Professor of History of Science and Medicine
On research leave until September 2024.
Biography
A historian of biological and medical sciences, I am interested generally in visual communication and specifically in reproduction, embryology, anatomy and evolution. Having worked most on German-speaking Europe in the 19th and early 20th centuries, I increasingly study Britain and the United States and range from 1750 to the present.
I am writing Visible Embryos: A History of Human Development, the subject of my Innes Lecture. I am also researching The Many Births of the Test-Tube Baby, a history of claims to IVF that I shall finish as holder of a Leverhulme Major Research Fellowship in 2021–4. My recent book, Haeckel's Embryos: Images, Evolution and Fraud, tells the extraordinary story of an alleged forgery that became a textbook classic. Spanning from the 19th to the 21st century, and from the German lands to the United States, it explores how scientific images succeed and fail, become taken for granted and cause trouble. My first book, Embryos in Wax: Models from the Ziegler Studio, is available from the Whipple Museum.
I am a deputy chair of the University's Strategic Research Initiative on Reproduction. From 2004 to 2018 I was principal holder of Wellcome enhancement and strategic awards on the theme 'Generation to Reproduction'. These led, among many other things, to Reproduction: Antiquity to the Present Day, a large, accessible, illustrated book, and to the continuing Generation to Reproduction Seminar.

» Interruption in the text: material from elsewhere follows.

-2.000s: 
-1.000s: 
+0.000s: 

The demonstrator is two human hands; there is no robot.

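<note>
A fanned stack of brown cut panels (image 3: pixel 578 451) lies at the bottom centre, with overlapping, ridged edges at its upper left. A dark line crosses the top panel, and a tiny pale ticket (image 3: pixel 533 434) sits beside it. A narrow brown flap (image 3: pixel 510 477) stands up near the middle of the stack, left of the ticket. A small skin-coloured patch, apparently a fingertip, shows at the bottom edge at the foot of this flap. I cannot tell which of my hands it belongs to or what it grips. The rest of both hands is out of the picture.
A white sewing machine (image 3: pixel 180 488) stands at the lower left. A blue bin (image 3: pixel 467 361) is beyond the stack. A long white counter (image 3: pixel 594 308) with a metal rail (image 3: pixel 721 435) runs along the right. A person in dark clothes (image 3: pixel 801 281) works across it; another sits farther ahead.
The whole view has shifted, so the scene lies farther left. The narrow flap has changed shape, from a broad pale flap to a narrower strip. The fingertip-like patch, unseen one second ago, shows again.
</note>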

I came to history of science and medicine after postdoctoral work in developmental biology. Having lectured in Cambridge HPS and at the Wellcome Institute for the History of Medicine, I became a teaching officer here in 1998 and won a Pilkington teaching prize in 2006. I co-direct the Ischia Summer School on the History of the Life Sciences and am history section editor of Reproductive Biomedicine & Society Online, an associate editor of the Journal of the History of Biology, an advisory board member for the Haeckel letters edition and a faculty advisor to the Health, Medicine and Agency research network.
I supervise a wide range of topics. Former PhD students have written histories of anatomy, scientific societies, heart transplants in the media, flu as a viral disease, teratology and antenatal care, blood donation, blood group genetics, pregnancy testing, transgenic mice, and the midlife crisis. Current students are historicizing public-health images, primate ethology and commercial television, histories of contraception, new media and science writing, chromotherapy, and bioluminescence.